Data items:
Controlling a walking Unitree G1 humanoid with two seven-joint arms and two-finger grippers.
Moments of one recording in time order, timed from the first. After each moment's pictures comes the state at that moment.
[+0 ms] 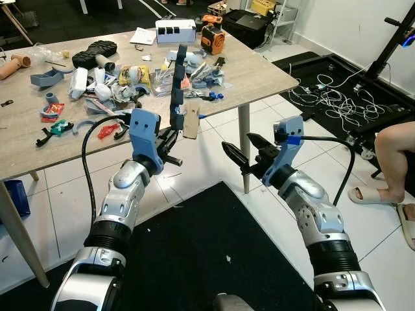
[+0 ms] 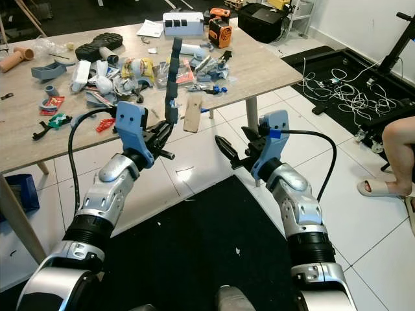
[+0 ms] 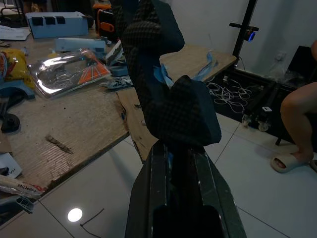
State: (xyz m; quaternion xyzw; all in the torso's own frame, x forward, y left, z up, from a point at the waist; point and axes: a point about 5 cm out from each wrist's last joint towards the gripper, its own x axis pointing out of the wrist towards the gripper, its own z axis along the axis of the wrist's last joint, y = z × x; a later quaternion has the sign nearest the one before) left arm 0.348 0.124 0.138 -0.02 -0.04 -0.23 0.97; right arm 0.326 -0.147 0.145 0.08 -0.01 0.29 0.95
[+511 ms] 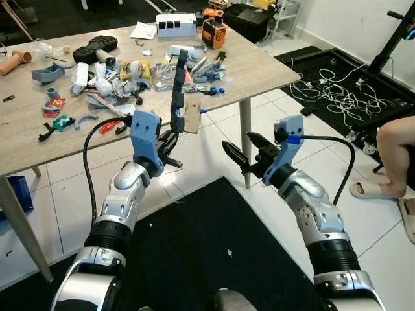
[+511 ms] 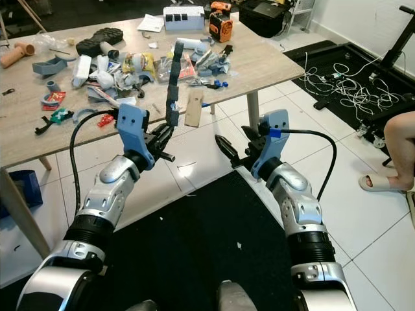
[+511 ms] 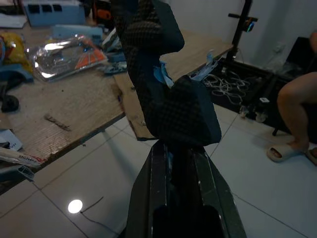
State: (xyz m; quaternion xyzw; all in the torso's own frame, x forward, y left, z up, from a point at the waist) left arm 0.348 0.124 0.131 -0.02 -0.02 -0.24 0.97; right arm 0.326 -0.148 0.145 0.08 -0.01 0.29 0.95
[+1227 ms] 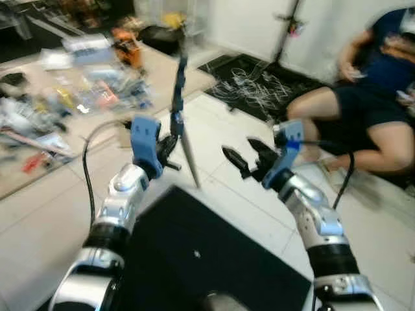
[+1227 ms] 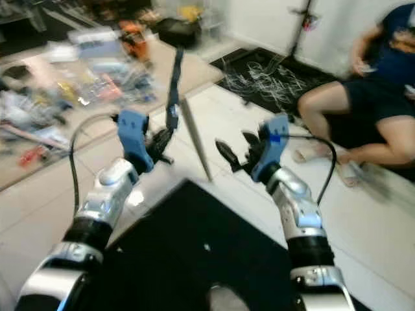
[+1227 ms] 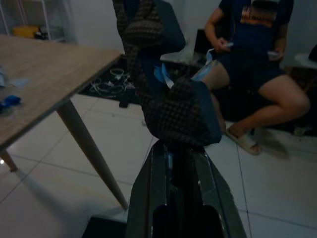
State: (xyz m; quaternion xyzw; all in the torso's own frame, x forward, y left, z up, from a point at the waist) left arm 0.349 0.125 0.133 -0.02 -0.02 -0.24 0.97; right arm 0.327 -0.148 0.145 0.08 -0.01 0.29 0.95
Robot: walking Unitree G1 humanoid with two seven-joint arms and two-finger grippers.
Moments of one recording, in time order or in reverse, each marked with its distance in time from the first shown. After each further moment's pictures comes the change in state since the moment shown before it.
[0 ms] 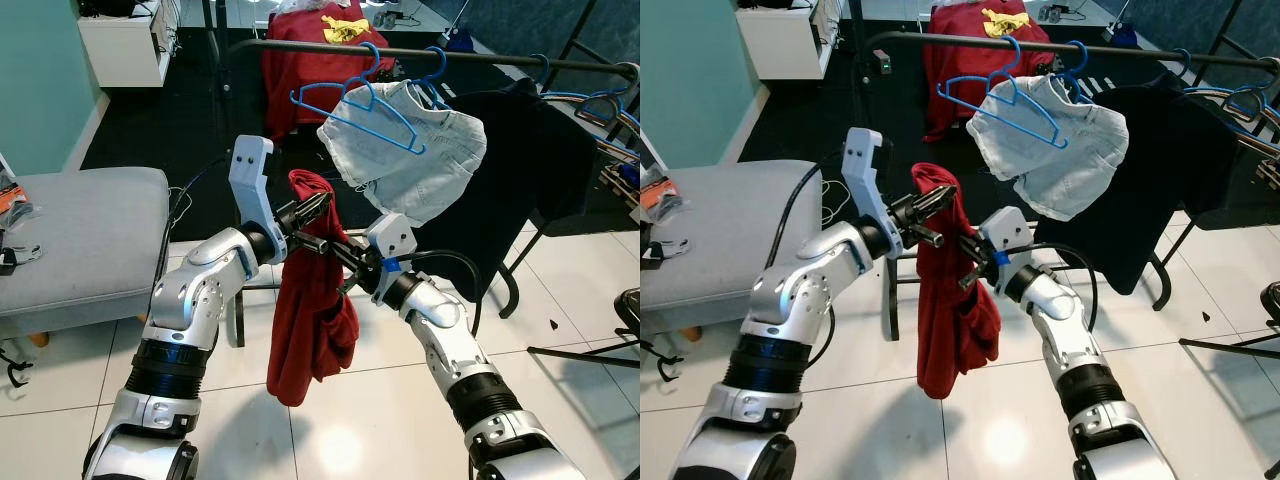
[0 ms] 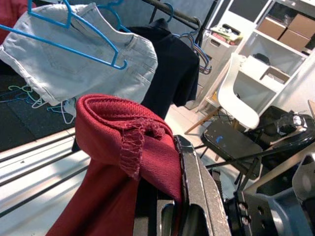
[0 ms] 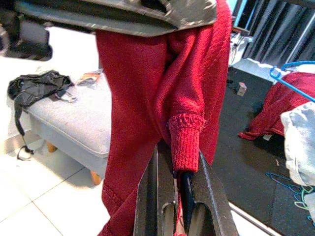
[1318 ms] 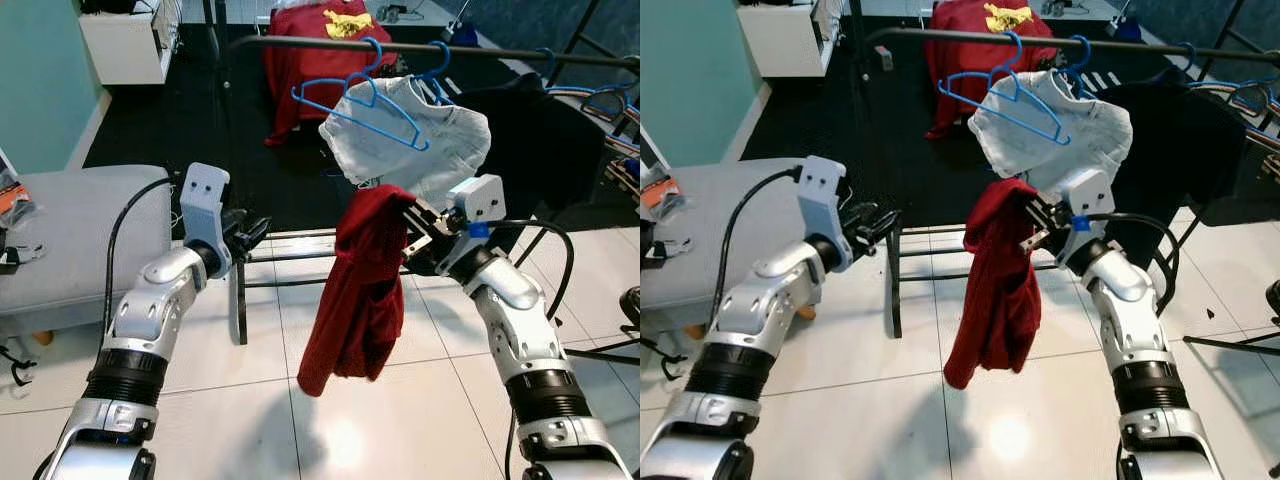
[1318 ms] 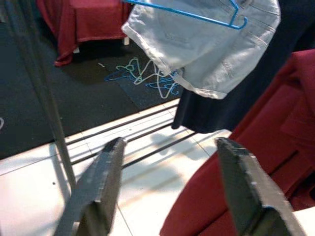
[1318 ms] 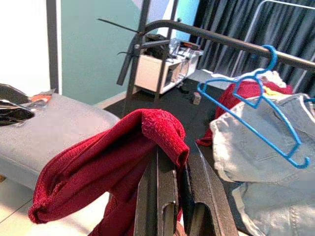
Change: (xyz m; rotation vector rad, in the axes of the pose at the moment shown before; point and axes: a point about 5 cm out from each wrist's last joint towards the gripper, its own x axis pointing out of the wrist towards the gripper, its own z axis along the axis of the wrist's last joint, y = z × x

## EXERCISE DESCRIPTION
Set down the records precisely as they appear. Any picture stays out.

## RESULT OF THE TASK
Controlling a walking Unitree G1 humanoid with two seven-joint arms and two-finger grippers.
Moments of one recording in time order, timed from the first. After each moment's pictures comes the state at that moment.
[+0 ms] 
[+0 ms] 
[+0 ms] 
State: (xyz m; quaternion xyzw; all in the torso's own frame, x forward, y left, z up, from a point at the waist; point and axes: a point about 5 cm out from each wrist's last joint towards the gripper, its own x axis pointing out of the wrist towards the gripper, its own z axis along the axis of the wrist's last joint, y = z × x; a later quaternion has the sign nearest the one before) left arm 0.348 0.124 0.138 -0.02 -0.04 -0.23 0.97; right arm 0.326 -0.147 0.145 0.08 -0.01 0.29 0.95
[+511 ms] 
[+511 ms] 
[+511 ms] 
State: (xyz m; quaternion xyzw; all in the torso's own frame, x forward, y left, z up, from a point at the waist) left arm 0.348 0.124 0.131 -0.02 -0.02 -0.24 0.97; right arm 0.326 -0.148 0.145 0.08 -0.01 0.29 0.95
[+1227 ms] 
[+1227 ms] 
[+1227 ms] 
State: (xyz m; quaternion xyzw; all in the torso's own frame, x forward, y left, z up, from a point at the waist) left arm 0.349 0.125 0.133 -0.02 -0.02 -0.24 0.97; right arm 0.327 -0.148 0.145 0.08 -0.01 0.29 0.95
Robot: walking Unitree G1 humanoid with two seven-joint arms and two-finger grippers.
Moments of one recording, in time order or in reverse, each marked with its distance in time from the first shown. After each further moment's pictures comes the change in state since the moment shown before it.
[0 ms] 
[0 ms] 
[0 ms] 
[1318 ms] 
[1318 ms] 
[1318 ms] 
Change: (xyz m; rotation vector rad, in the axes of the pose at the moment shown before; point and axes: a point about 5 cm out from each wrist's last joint towards the gripper, its own x axis pointing out of the wrist towards the gripper, its own z axis along the axis of the wrist's last joint, y = z × x

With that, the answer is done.